例えば、「通勤片道2時間が嫌」に丸がついたら、それは
「場所を選ばない働き方を育てる」
という自由の種になります。
「気軽に旅行に行きたい」に丸がついたら、
「休みが取りやすい職場に育てる」
とか
「収入を増やす手段を育てる」
という自由の種になるかもしれません。
ただの愚痴や願望だったはずの一文に丸をつけた瞬間、それは単なる愚痴や願望ではなく、『これから変えていくミッション(種)』に変わりました。
そのとき、不思議とワクワクしたのです。
夢物語に思えた「わがまま」も、丸をつけることで具体的な「目的」に変えることができるのです。
ノートは「一度きり」じゃない
この「わがままノート」は一度書いて終わりではありません。
小売店の棚卸しだって年に数回、定期的にやっています。
同じように、自分の本音の棚卸しも定期的にやったほうがいいのです。
だって、2026年の今、わたしが書いたこの「わがままノート」も、半年後には変わっているかもしれない。
理想に向かって行動していけば、今の自分と未来の自分が同じ場所にいることはありません。
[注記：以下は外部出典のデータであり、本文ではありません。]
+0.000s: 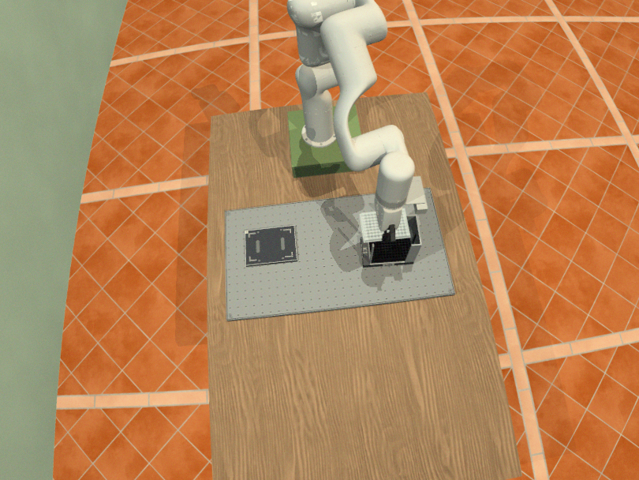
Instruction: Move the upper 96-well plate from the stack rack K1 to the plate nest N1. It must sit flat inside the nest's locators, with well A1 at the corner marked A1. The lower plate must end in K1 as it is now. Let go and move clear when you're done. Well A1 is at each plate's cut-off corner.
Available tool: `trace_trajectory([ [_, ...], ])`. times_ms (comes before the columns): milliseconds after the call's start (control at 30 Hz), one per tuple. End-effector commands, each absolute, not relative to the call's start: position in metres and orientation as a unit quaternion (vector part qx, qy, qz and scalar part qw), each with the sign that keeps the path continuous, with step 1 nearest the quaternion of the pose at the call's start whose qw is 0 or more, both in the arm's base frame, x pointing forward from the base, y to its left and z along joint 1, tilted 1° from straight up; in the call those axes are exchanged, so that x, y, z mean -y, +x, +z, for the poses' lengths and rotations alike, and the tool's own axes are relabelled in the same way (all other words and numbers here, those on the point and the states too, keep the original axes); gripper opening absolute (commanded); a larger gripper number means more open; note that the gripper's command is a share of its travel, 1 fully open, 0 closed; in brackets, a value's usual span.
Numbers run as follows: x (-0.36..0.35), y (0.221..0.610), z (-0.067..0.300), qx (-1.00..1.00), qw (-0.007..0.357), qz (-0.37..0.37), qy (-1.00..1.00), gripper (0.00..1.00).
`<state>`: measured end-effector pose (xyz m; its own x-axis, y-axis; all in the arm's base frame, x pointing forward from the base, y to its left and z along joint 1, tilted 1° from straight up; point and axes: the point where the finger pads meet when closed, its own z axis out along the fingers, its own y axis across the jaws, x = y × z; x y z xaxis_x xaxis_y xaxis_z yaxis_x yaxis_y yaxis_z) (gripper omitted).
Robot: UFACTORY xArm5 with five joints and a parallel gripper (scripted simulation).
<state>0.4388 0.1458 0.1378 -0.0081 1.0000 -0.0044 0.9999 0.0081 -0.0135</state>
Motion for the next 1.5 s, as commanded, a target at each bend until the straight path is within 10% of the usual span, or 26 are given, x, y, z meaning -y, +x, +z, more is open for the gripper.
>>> trace_trajectory([
  [0, -0.133, 0.438, 0.139, 0.710, 0.002, 0.004, -0.704, 0.00],
  [1467, -0.007, 0.419, 0.137, 0.710, 0.002, 0.004, -0.704, 0.00],
])
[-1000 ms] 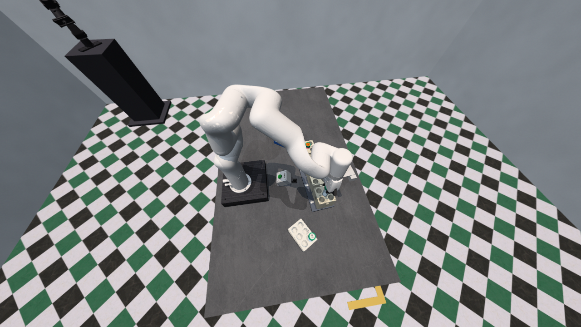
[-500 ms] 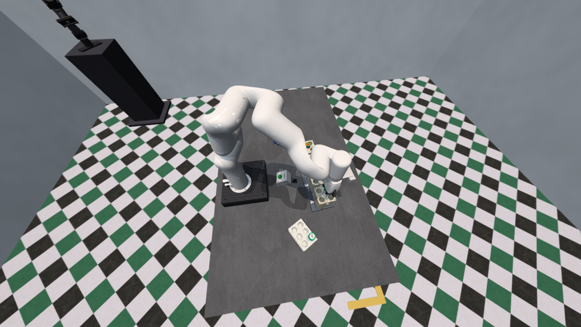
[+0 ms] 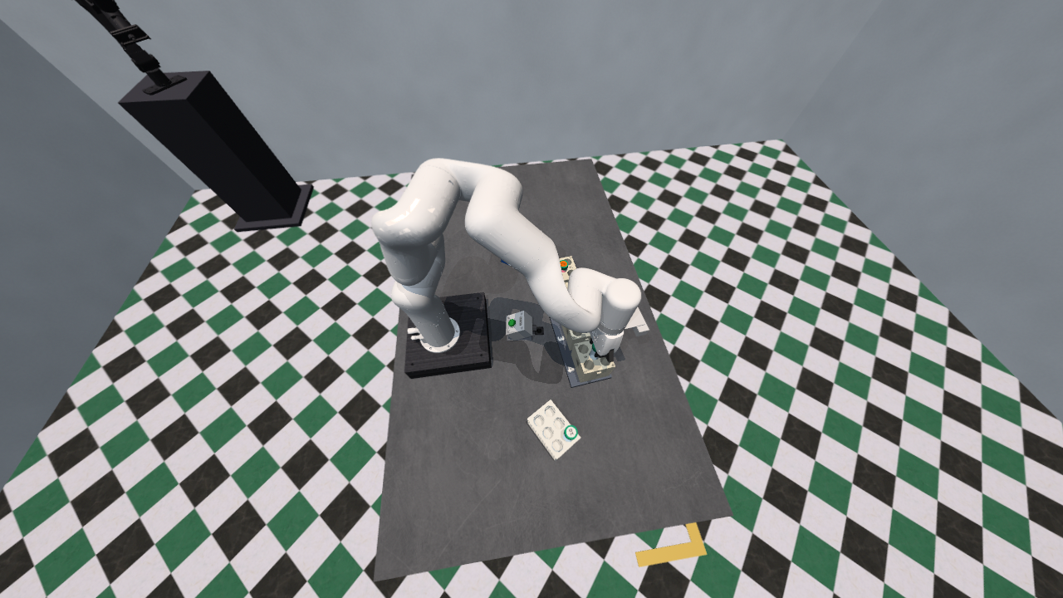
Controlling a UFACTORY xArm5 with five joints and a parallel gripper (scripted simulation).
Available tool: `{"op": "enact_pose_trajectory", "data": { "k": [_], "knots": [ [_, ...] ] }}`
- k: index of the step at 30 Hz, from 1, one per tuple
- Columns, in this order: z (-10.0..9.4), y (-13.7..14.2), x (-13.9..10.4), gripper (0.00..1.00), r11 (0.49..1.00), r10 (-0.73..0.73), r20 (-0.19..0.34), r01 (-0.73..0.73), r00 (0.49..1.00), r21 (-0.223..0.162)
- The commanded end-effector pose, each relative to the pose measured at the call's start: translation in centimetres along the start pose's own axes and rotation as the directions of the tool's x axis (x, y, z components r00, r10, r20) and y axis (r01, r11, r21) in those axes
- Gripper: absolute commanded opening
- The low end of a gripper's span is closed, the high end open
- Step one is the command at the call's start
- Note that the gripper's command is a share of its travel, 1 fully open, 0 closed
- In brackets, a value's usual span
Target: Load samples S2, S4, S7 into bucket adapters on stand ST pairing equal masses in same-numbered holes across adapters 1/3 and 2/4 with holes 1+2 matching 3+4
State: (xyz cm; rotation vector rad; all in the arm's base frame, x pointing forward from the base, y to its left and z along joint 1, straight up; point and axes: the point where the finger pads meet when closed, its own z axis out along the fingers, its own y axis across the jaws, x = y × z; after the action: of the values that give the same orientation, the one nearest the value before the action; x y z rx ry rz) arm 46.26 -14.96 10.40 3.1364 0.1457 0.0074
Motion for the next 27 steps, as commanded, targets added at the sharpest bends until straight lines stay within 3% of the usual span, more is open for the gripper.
{"op": "enact_pose_trajectory", "data": {
  "k": [1,27],
  "knots": [
    [0.2,0.1,0.1,0.00,1.000,0.000,-0.004,0.000,1.000,-0.002],
    [2.4,0.1,0.1,0.00,1.000,0.000,-0.004,0.000,1.000,-0.002]
  ]
}}
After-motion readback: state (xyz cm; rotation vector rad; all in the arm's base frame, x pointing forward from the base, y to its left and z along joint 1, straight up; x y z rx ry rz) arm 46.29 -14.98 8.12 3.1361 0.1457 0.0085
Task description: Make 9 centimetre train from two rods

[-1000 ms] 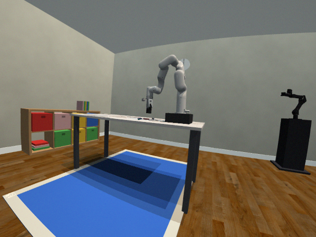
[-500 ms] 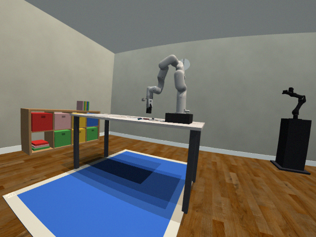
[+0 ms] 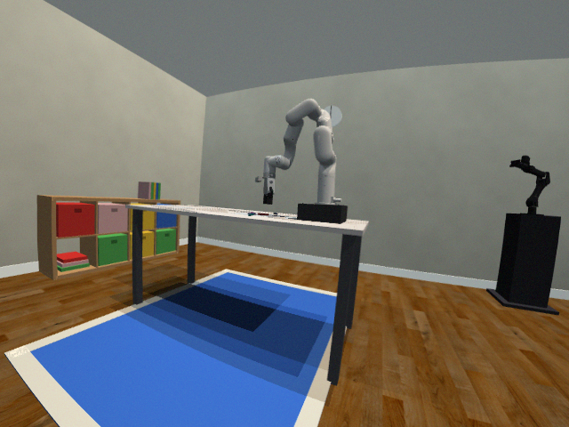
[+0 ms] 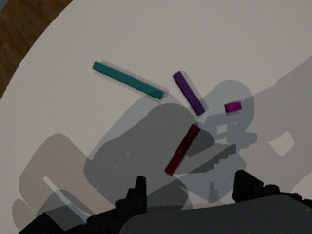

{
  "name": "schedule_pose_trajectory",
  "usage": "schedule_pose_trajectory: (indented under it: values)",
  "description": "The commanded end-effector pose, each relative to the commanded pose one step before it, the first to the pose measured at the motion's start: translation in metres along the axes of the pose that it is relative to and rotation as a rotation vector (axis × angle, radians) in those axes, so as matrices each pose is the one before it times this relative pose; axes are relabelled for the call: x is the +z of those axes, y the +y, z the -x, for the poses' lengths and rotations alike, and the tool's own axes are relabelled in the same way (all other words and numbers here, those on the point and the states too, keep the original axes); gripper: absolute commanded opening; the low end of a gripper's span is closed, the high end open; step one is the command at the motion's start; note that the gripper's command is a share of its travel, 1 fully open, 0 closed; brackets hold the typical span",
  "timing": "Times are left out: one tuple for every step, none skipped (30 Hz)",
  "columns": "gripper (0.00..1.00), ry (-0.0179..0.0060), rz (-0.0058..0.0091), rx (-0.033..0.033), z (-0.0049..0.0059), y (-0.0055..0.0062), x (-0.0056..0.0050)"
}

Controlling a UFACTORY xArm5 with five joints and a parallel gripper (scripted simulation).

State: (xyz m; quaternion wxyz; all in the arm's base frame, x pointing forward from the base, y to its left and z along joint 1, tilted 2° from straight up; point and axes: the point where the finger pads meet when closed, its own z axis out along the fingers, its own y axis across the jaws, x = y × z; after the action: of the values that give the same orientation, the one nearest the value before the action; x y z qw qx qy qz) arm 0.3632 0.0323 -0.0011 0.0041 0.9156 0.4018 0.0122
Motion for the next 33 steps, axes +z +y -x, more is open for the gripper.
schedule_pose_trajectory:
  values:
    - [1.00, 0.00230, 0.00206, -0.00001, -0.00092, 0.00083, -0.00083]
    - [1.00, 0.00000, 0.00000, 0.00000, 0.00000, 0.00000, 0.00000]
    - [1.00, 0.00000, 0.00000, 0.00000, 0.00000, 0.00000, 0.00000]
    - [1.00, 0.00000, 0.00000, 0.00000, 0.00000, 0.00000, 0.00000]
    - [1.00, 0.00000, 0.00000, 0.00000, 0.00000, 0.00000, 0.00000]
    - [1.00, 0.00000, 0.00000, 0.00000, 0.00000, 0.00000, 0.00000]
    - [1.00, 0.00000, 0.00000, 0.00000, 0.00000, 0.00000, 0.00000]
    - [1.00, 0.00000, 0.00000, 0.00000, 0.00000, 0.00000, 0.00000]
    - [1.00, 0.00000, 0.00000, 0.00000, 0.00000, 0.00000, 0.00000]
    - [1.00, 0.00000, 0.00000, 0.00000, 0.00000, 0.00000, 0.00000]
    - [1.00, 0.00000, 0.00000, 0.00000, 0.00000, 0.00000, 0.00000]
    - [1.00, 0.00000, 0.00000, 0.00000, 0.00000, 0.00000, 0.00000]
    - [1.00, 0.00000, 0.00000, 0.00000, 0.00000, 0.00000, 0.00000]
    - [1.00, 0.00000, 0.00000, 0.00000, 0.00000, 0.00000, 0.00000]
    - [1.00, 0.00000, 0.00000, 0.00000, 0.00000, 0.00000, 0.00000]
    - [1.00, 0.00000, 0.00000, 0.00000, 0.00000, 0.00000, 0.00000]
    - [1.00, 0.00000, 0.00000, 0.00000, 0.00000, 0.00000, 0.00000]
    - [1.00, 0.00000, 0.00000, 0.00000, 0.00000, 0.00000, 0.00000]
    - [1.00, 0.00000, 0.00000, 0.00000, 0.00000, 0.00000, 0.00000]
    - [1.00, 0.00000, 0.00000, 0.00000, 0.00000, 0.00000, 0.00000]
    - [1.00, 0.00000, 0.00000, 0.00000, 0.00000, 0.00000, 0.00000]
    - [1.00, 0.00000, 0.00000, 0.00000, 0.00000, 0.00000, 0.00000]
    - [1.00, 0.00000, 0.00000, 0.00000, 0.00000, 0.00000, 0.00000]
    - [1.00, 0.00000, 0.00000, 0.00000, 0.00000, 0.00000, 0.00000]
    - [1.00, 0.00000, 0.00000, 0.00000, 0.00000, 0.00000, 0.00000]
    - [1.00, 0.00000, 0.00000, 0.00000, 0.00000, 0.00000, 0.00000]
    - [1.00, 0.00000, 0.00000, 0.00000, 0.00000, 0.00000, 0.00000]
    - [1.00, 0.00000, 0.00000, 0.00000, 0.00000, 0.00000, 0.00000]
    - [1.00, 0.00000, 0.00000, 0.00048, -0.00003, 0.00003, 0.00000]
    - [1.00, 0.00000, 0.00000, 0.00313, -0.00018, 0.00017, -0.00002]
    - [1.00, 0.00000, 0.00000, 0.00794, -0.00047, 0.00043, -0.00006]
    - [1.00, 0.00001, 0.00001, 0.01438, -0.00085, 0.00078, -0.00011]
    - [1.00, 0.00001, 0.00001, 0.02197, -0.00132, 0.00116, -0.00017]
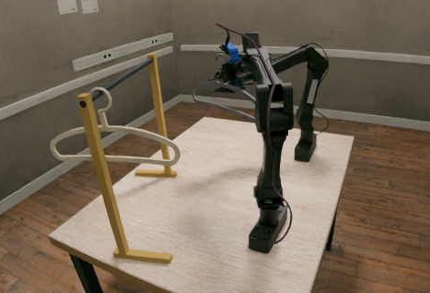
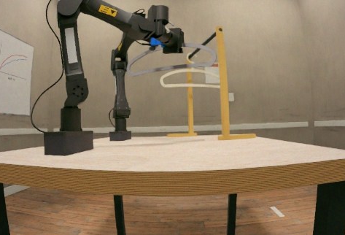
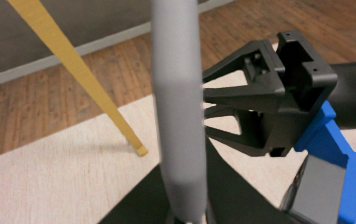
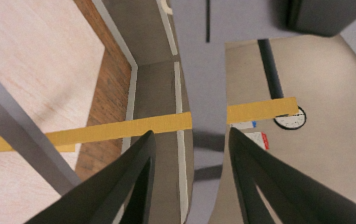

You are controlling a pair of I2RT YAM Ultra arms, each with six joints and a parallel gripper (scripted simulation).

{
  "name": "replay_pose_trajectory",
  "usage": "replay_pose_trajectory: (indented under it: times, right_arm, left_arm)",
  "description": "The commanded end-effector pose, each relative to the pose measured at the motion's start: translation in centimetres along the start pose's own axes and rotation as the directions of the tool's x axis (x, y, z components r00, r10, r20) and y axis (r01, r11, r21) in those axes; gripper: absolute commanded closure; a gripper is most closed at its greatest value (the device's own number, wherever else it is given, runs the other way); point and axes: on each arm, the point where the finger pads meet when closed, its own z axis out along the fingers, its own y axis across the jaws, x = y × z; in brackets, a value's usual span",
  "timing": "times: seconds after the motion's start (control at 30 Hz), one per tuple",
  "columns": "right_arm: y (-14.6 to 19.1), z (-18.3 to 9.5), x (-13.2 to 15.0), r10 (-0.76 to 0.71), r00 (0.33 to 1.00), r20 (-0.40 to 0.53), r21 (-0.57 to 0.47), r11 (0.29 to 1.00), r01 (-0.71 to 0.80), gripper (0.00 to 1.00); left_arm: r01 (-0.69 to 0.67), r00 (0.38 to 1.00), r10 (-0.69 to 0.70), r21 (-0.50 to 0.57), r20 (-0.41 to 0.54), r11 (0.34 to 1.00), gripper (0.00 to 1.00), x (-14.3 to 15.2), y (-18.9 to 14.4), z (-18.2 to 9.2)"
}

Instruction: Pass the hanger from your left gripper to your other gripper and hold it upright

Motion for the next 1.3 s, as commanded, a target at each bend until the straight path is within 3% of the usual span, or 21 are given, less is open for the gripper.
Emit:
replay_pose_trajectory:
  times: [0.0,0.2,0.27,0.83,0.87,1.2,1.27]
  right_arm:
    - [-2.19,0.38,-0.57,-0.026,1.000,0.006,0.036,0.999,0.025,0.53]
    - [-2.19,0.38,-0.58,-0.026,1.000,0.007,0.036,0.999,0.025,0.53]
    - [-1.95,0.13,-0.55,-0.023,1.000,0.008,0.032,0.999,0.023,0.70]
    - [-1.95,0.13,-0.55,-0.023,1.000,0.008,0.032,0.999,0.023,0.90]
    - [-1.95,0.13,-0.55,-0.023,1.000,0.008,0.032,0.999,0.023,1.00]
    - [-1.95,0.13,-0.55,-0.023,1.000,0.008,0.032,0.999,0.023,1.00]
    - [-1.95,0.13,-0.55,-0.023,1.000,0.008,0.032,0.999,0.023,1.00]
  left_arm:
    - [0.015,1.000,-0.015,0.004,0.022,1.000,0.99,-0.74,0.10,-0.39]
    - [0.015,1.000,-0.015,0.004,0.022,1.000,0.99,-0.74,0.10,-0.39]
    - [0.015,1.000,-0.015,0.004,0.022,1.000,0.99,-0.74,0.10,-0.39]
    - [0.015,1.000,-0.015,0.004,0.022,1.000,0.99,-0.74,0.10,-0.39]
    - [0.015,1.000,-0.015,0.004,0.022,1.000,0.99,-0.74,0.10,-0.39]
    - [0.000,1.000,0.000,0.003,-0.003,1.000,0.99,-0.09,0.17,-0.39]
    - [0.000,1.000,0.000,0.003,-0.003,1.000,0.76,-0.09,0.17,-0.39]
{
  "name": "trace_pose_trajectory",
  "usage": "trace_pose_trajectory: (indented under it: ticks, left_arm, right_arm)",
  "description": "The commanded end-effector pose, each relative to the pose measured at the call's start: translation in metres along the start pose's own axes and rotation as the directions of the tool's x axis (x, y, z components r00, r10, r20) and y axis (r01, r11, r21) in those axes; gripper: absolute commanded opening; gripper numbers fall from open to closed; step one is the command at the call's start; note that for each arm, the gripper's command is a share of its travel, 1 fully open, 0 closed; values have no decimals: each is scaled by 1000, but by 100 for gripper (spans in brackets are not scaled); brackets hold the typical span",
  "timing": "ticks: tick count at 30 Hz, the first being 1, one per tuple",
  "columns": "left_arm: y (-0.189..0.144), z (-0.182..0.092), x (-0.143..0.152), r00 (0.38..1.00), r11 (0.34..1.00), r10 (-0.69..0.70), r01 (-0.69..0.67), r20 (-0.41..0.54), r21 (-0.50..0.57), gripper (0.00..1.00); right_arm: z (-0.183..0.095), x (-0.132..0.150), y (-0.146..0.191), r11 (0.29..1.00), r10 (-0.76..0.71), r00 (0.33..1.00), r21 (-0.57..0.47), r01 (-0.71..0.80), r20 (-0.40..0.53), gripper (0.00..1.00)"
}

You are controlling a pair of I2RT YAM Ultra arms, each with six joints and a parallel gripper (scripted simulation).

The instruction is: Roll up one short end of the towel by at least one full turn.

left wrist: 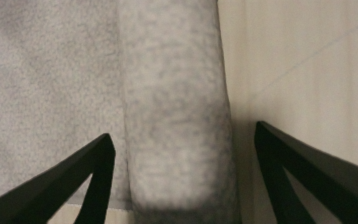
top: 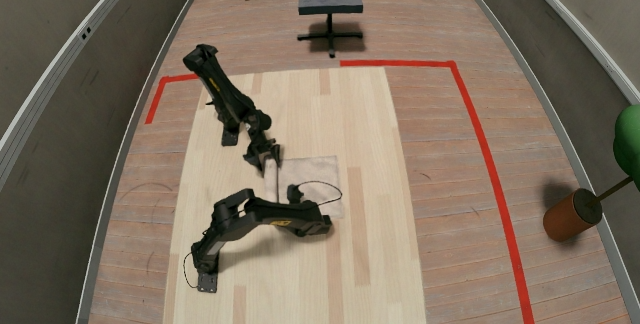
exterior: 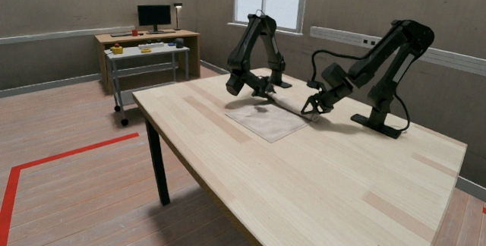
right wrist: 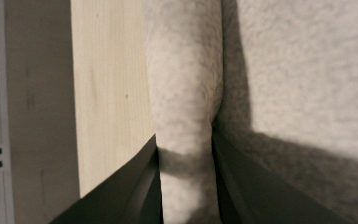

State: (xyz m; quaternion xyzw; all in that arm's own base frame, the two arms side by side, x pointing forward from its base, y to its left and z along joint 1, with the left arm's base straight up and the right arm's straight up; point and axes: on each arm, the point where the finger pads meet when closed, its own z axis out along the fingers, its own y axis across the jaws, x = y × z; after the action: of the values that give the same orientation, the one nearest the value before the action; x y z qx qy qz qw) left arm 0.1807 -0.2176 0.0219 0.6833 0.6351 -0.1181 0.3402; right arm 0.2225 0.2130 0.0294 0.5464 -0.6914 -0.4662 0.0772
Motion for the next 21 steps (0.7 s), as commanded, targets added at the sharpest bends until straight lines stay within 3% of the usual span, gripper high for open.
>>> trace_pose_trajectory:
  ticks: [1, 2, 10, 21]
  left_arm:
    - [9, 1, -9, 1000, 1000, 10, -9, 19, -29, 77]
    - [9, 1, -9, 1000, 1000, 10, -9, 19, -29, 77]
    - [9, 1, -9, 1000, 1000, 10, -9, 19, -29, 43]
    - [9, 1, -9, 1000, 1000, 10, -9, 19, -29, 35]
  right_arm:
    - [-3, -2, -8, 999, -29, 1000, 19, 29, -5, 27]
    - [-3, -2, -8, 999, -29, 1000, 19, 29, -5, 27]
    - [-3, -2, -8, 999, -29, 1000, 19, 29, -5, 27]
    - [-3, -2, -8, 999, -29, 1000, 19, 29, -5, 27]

「やりたいこと」も「やりたくないこと」も増えたり、減ったりしているでしょう。
だからこそ、定期的に棚卸しするようにしましょう。
自由を育てる過程で、自分の望みも進化していきます。
そして、今の「等身大のわがまま」を肯定してあげてください。
最初の一歩を、今ここで。
この記事を閉じたあとに、自分の本音を書き出してみてください。
ノートでも、スマホのメモでも構いません。
あなたの中の『小学生のあなた』に好き放題、わがままを言ってもらって、それを余さず書き殴っていきましょう。
大人のブレーキは無視してください。
支離滅裂でも構いません。
きれいに書こうとする必要はありません。
そのノート、もしくはスマホのメモは、他人には見せることのない、あなただけの「わがままノート」なので、自分の中にある「他人のフィルター」を気にしなくていいです。
そうして、思う存分に書き殴ったら、ひとつだけ『本当に嫌なこと』か『本当はやりたいこと』に丸をつけてください。
その丸をつけた『本当に嫌なこと』もしくは『本当はやりたいこと』が、あなたの自由を育てるための最初の「一粒の種」になります。
あとはその種をまいて、じっくりと育てていきましょう。